#### Exercise details
The records that follow must be repeated exactly, except for their pictures.

*** Opening Dataset excerpts ***

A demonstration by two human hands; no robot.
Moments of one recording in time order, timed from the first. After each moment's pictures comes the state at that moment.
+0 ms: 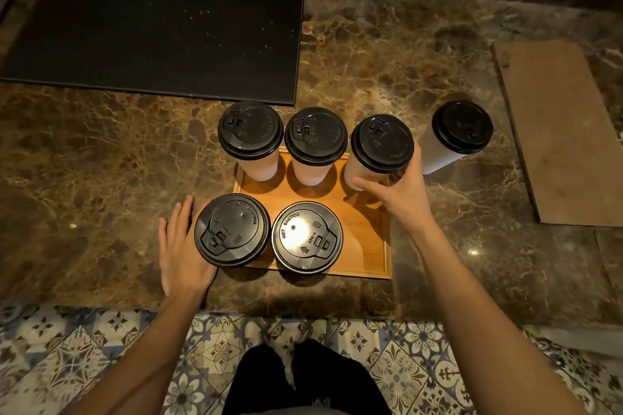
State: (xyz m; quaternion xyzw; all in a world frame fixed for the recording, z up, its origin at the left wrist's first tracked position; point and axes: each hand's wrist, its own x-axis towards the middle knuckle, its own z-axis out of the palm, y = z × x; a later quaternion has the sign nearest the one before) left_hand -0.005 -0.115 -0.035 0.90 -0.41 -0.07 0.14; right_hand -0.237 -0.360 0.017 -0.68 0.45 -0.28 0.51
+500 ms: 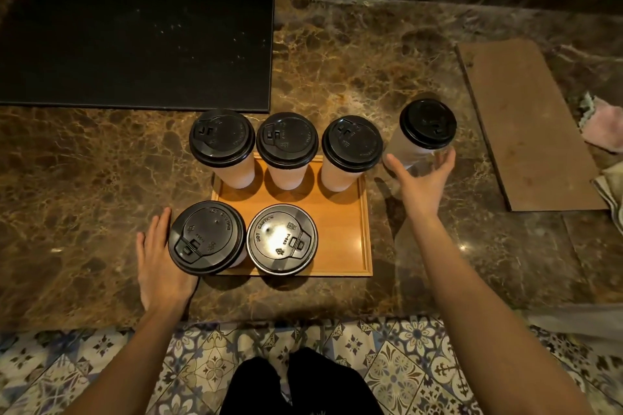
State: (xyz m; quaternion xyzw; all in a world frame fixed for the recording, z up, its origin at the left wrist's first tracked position) left_hand -0.001 -0.112 -0.040 0.90 -0.42 -0.05 0.12; right_hand -0.275 -0.382 0.010 -0.50 0.63 -0.42 0.43
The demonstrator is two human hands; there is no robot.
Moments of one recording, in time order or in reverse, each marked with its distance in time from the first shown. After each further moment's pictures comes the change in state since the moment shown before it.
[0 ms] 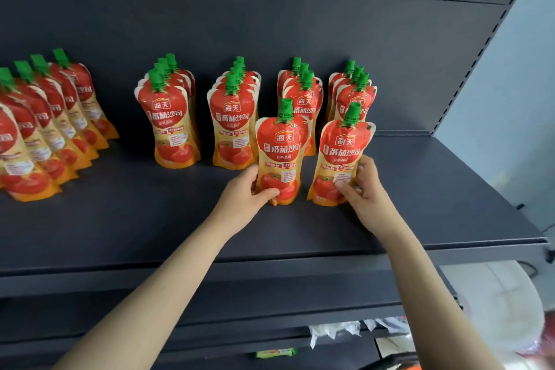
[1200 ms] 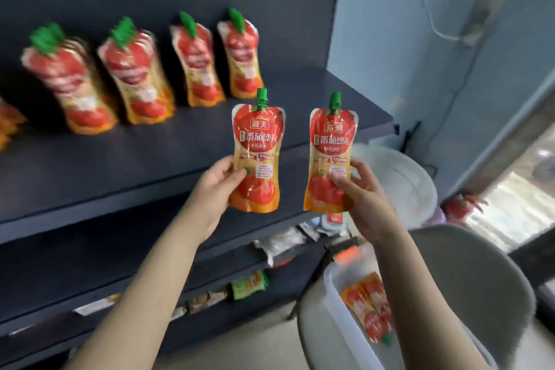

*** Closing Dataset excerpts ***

#### Answer box
A demonstration by two human hands; no robot.
Moments of one recording in time order, timed from the first. After each moment's pictures comes the state at that moment.
+0 ms: 
State: (xyz m; quaternion xyzw; all in a world frame fixed for the recording, z up, its origin at the left wrist's first tracked position; point and axes: each hand's wrist, its own x-axis towards the middle knuckle, its own z-axis out of the palm, y = z × x; a later quaternion has the sign nearest the one before) left_hand -0.005 -0.115 -0.035 0.90 -0.41 -0.07 0.14; right_hand -0.237 -0.360 0.017 -0.68 0.45 -0.28 0.51
+500 ms: 
State: (xyz m; quaternion xyzw; all in a world frame fixed for the recording, z up, its origin at the left wrist's first tracked position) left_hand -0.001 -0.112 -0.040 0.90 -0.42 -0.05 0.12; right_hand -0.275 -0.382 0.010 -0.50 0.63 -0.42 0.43
The demonstrator is two human hands; there is no robot.
Moments of one recording, in time order or in reverse, each marked with its distance in time from the first shown. After each further moment's pictures comes the change in state since the moment shown before it.
[0 ms] 
[1200 ms] 

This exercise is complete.